EXERCISE BRIEF:
Of all the lines below, return only those starting with the line holding "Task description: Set" and going on through the line holding "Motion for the", exactly as written.
SOURCE RECORDS Block Start
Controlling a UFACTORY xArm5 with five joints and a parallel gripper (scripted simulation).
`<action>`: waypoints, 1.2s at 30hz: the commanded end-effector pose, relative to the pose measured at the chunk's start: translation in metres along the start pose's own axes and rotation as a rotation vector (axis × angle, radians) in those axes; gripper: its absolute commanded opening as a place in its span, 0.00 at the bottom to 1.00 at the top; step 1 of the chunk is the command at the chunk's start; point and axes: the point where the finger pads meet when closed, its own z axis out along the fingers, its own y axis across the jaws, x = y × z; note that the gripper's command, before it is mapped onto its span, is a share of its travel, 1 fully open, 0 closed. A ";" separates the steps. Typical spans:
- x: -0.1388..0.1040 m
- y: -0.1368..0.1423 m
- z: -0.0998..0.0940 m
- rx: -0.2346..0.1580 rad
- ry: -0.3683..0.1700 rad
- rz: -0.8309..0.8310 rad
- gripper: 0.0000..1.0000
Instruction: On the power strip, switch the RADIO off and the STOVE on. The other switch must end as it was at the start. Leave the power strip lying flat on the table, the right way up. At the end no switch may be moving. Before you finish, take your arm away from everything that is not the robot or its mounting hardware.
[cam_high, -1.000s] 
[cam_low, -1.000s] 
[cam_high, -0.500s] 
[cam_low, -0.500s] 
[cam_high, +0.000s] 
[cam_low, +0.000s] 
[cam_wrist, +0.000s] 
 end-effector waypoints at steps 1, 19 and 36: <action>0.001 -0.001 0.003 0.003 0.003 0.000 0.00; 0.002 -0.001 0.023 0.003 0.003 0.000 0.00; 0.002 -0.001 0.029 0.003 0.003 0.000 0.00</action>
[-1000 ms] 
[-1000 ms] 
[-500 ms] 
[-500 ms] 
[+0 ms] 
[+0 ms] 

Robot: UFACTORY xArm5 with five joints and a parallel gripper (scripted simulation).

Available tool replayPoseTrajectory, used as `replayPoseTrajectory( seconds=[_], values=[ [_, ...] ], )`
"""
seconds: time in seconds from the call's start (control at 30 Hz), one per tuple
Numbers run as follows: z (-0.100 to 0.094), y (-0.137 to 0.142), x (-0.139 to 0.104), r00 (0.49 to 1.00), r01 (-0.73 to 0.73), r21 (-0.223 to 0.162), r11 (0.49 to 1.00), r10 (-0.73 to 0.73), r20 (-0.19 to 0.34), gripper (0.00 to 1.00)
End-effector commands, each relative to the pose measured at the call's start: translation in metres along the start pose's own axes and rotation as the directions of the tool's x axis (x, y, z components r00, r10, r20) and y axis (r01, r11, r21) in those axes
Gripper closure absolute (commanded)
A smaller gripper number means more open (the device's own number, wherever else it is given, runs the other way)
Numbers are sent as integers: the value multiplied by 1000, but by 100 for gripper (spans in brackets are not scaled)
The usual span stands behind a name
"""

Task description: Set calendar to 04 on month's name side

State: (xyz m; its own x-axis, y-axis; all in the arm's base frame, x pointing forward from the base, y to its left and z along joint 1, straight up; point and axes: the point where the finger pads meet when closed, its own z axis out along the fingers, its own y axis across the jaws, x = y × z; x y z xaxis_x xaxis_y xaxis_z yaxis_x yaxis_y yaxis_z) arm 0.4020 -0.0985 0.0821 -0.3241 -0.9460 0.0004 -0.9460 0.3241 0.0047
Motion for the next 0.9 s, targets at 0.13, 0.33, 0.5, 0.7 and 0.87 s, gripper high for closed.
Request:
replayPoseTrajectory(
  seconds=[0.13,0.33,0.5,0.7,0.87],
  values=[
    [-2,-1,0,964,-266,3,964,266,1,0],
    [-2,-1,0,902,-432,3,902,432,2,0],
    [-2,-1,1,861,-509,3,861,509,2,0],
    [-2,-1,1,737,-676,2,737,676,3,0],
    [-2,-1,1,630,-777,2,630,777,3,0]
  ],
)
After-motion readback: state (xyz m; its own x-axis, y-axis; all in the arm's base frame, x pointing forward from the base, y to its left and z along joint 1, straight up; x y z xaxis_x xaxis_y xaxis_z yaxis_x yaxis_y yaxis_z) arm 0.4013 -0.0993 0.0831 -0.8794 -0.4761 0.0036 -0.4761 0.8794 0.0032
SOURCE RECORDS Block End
TASK RESULT:
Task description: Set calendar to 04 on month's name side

State: (xyz m; its own x-axis, y-axis; all in the arm's base frame, x pointing forward from the base, y to its left and z along joint 1, straight up; point and axes: the point where the finger pads meet when closed, its own z axis out along the fingers, its own y axis across the jaws, x = y × z; x y z xaxis_x xaxis_y xaxis_z yaxis_x yaxis_y yaxis_z) arm 0.4020 -0.0985 0.0821 -0.3241 -0.9460 0.0004 -0.9460 0.3241 0.0047
Motion for the next 0.9 s, targets at 0.13, 0.33, 0.5, 0.7 and 0.87 s, gripper high for closed.

This answer is complete as it stands.